De que forma a ancestralidade africana está presente nas suas criações?
Ela vem muito desse resgate, dessa busca que eu trago. Buscando entender onde eu me encaixo em todo esse sistema brasileiro. Trouxe uma coleção falando do Recôncavo Baiano. Somos oriundos da cidade de São Félix, Cachoeira (BA). Eu tenho uma parente minha aqui, que é da Irmandade da Nossa Senhora da Boa Morte. Que fica em Cachoeira. Trouxe também outra coleção falando sobre as três graças do Brasil, onde eu conto a história de Maria Filipa, Maria Quitéria e Catarina Paraguaçu, que são três figuras femininas que lutaram pela independência do Brasil. São três mulheres importantíssimas. A Maria Filipa era uma negra, marisqueira do Recôncavo Baiano. Lutou à frente de mulheres, de prostitutas. A Maria Quitéria se vestiu de homem e foi lutar também pela independência. E coisas que não foram contadas. Então essas são histórias afro-brasileiras que trago para a minha moda. Através da estampa, através de pesquisas de vestuário. É onde eu me realizo, fazendo pesquisa. A mais recente coleção, “Manifesto Ancestral”, foi mais afro-futurista. Que eu quis trazer toda essa riqueza da tribo Maasai, da Nigéria, da Tanzânia e também da região de Zanzibar. Como se eles estivessem aqui no Brasil no futuro.
Como que você escolhe os materiais para garantir a sustentabilidade das peças? Você tem uma preocupação com isso?
Tenho essa preocupação. Faço parte do movimento de Sou de Algodão. Então é algo que eu quero trazer para a minha marca, porque quero falar disso. A sustentabilidade tem que estar em todos os campos. O meu consumidor tem que entender que ele está comprando de uma marca sustentável. Já começo com o filtro do Sou de Algodão, que já nos dá essa facilidade. Dentro do movimento não tem só as marcas de roupas, tem as indústrias têxteis. Então fica mais fácil.

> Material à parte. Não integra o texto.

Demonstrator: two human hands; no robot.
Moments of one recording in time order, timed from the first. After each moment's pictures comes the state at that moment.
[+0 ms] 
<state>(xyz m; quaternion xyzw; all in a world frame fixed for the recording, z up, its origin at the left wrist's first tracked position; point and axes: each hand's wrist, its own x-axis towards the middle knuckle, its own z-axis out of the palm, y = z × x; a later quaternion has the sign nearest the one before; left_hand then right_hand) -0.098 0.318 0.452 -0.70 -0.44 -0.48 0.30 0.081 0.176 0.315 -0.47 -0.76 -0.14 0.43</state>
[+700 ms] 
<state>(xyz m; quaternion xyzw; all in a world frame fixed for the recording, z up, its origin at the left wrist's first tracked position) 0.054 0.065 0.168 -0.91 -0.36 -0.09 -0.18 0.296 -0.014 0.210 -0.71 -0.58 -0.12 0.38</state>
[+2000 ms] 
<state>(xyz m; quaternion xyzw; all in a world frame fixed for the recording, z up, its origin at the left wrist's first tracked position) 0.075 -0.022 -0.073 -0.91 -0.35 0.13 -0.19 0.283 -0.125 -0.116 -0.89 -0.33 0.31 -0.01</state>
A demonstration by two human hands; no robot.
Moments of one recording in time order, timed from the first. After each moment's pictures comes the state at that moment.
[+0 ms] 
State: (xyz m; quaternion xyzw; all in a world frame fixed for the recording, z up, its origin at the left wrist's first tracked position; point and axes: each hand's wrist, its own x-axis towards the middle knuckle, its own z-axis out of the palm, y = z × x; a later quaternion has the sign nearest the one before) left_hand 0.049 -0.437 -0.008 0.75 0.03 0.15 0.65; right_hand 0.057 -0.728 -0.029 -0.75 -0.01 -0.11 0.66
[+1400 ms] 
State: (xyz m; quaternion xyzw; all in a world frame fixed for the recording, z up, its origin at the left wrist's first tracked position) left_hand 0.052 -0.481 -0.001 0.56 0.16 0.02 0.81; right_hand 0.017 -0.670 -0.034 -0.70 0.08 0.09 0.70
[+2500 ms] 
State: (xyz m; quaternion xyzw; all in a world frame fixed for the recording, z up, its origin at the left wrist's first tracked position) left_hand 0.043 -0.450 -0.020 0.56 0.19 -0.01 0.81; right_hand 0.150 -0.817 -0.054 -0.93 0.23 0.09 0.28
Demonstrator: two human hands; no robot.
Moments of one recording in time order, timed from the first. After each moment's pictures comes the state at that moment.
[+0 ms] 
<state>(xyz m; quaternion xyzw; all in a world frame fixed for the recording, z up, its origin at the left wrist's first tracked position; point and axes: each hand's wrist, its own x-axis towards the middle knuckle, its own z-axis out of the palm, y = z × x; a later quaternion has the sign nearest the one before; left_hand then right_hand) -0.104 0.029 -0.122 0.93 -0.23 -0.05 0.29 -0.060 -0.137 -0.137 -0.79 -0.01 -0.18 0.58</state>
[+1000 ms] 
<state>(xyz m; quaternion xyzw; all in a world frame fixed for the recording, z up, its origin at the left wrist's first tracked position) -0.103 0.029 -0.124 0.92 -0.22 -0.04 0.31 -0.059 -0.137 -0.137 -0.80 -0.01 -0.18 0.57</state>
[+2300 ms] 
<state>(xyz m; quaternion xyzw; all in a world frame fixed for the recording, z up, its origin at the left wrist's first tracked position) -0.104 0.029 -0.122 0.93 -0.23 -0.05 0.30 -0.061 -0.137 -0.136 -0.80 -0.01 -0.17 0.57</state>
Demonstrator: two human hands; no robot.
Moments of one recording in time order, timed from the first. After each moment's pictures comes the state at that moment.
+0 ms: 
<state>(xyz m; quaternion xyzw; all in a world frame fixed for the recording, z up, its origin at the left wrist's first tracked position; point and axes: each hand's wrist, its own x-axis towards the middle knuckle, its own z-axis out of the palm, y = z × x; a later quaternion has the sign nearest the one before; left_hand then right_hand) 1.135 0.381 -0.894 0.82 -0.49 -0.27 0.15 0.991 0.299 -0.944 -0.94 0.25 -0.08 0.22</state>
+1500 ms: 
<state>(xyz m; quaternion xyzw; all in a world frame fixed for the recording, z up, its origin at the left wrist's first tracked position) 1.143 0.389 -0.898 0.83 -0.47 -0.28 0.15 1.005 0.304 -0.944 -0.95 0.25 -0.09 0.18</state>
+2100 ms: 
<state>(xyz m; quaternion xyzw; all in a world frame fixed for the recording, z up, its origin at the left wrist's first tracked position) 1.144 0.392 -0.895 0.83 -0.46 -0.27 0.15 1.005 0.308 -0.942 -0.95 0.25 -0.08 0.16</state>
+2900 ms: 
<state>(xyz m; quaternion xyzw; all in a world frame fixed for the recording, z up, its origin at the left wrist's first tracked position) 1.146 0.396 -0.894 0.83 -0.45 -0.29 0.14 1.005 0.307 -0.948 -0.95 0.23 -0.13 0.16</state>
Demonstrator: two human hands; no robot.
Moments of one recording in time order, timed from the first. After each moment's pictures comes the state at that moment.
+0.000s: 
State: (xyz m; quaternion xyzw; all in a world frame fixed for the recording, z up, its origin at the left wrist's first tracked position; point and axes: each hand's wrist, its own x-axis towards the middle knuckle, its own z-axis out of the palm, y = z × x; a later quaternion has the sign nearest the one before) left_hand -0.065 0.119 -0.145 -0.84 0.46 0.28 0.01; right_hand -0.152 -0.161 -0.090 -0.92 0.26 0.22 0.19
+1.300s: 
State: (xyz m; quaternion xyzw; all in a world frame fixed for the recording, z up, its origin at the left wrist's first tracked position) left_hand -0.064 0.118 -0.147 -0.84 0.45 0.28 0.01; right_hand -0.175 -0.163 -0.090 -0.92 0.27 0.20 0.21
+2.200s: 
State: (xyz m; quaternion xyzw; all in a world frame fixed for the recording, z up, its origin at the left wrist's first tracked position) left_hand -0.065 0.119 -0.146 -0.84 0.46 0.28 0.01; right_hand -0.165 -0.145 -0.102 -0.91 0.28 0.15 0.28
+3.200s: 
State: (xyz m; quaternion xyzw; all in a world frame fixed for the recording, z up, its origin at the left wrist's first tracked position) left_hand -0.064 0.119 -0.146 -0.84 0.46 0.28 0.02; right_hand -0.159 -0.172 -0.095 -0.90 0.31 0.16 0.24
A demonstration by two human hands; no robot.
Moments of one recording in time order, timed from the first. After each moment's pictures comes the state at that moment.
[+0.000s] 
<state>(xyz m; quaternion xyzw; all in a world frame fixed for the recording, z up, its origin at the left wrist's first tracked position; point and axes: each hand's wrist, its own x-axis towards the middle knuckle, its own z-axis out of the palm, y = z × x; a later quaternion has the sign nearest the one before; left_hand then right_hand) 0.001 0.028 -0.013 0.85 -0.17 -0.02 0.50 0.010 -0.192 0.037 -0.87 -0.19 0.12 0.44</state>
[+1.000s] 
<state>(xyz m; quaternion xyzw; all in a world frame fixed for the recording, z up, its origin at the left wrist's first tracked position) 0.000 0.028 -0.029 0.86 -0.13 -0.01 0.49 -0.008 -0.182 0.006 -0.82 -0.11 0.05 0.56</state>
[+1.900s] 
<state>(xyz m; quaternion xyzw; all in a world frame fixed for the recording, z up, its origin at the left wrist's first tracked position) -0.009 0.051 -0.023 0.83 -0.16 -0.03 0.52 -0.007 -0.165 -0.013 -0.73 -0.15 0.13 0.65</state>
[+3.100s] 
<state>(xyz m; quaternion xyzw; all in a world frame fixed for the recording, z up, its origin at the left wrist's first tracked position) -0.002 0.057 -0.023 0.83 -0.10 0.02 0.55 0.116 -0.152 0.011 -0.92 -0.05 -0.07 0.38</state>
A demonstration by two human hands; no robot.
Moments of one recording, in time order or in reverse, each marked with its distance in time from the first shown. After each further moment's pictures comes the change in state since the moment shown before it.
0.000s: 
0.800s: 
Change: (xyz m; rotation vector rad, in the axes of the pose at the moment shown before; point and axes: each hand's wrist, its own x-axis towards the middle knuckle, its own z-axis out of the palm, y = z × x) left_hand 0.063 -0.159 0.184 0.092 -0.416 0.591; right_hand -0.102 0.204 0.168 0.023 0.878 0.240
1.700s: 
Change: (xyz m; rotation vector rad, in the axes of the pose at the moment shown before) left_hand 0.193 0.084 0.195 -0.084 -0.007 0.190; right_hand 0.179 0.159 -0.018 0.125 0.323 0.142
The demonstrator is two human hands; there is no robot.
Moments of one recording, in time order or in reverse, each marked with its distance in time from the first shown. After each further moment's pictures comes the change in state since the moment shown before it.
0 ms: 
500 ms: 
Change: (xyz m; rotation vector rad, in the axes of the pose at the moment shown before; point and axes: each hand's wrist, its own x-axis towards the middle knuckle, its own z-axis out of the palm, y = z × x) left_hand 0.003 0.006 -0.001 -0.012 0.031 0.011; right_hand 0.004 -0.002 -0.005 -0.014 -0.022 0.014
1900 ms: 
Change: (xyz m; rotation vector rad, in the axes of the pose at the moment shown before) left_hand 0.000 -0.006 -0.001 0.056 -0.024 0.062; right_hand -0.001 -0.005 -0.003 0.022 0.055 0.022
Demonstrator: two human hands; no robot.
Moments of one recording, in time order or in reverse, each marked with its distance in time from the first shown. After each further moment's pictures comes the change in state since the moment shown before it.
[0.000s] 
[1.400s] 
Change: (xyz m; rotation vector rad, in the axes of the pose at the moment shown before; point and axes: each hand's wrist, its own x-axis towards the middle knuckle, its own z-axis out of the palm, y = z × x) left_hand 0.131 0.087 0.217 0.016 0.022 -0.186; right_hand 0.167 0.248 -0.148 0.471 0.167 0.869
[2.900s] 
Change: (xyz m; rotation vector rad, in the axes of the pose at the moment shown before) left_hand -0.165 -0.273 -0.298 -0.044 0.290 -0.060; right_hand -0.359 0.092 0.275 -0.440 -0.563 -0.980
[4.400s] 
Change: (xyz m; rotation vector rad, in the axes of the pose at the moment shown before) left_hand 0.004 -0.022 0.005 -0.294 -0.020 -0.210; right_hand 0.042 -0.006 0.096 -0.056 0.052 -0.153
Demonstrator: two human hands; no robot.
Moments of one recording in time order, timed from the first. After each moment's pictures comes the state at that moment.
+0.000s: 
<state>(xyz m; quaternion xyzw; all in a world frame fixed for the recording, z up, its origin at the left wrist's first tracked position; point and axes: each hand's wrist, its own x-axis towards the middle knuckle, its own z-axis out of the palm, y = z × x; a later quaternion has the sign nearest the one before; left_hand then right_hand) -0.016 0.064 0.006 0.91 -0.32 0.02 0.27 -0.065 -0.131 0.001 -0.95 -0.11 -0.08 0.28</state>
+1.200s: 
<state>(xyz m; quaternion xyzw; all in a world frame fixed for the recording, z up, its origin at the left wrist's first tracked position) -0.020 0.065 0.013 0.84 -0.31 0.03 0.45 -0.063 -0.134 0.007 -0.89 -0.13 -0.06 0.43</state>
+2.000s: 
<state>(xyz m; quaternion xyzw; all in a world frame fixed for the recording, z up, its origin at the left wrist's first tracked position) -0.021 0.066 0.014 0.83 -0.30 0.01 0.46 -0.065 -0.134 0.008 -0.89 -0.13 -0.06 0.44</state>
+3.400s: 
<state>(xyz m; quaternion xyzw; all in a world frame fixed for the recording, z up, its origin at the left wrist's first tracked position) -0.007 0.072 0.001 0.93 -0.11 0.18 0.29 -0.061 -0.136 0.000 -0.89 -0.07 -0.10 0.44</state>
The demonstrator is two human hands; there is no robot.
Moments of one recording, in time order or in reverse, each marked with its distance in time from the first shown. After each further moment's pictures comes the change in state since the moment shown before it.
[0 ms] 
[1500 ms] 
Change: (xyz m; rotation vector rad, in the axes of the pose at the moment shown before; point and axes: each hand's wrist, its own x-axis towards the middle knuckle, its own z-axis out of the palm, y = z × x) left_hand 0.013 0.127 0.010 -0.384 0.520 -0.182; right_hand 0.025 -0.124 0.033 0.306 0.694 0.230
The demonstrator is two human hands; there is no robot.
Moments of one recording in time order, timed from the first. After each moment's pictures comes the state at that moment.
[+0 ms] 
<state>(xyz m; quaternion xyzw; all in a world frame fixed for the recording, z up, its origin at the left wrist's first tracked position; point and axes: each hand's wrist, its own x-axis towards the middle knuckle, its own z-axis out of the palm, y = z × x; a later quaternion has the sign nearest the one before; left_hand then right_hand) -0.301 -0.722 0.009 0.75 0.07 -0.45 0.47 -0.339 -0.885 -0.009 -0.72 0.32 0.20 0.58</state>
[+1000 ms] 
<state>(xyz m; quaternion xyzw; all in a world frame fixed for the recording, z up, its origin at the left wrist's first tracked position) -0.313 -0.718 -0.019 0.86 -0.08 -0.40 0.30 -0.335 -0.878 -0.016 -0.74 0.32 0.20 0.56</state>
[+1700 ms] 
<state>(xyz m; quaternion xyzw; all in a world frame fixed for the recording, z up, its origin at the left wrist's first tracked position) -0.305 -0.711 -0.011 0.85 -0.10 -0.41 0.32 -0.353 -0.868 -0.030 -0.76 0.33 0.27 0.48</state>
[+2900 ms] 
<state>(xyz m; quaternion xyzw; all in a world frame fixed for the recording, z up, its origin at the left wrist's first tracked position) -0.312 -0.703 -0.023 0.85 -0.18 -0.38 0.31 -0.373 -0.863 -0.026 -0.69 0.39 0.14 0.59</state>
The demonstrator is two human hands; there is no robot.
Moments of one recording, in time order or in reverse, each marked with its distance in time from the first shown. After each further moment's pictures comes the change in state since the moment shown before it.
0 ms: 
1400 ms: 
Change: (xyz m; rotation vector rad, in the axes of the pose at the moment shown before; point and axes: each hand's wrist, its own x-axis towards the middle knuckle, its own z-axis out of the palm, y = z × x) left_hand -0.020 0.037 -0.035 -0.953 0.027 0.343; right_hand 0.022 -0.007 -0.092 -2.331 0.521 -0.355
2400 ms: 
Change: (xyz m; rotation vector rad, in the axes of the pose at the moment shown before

Você trabalha com comunidades e coletivos de artesãos. Qual a importância disso na cadeia produtiva da sua marca?
É importante. Eu até comentei sobre isso numa palestra para meninas com medidas socioprotetivas. Falei sobre a devolução que a gente dá para a sociedade. Mas a gente recebe muito mais. Quase toda a produção da Santa Resistência (90%) é feita dentro do Complexo da Maré. Onde todo o entorno ali é complicado, muito difícil. Onde o tráfico domina. Onde meninas e mulheres não veem uma solução. Só que muitas delas ali são chefes de família, são o sustento. O coletivo foi criado pelo Beto Gomes dentro da Maré. Porque não adianta você tirá-las para levar a um lugar longe já que os filhos estão ali, tem de haver a proximidade para levar as crianças para a escola. Eu sou uma das marcas que o coletivo atende, já estou há três edições. Inclusive está indo agora uma produção minha para elas. Acho que quando você faz isso, está oferecendo oportunidade de crescimento para o seu entorno. Se eu não olhar para o meu entorno, o que estou devolvendo para a minha sociedade como marca? Nada. Então eu procuro fazer esse trabalho. Mesmo nos locais mais difíceis, não deixo de dar trabalho, porque quando você dá trabalho para alguém, você esta dando dignidade.
Na indústria de moda atual, que mudanças você gostaria de ver?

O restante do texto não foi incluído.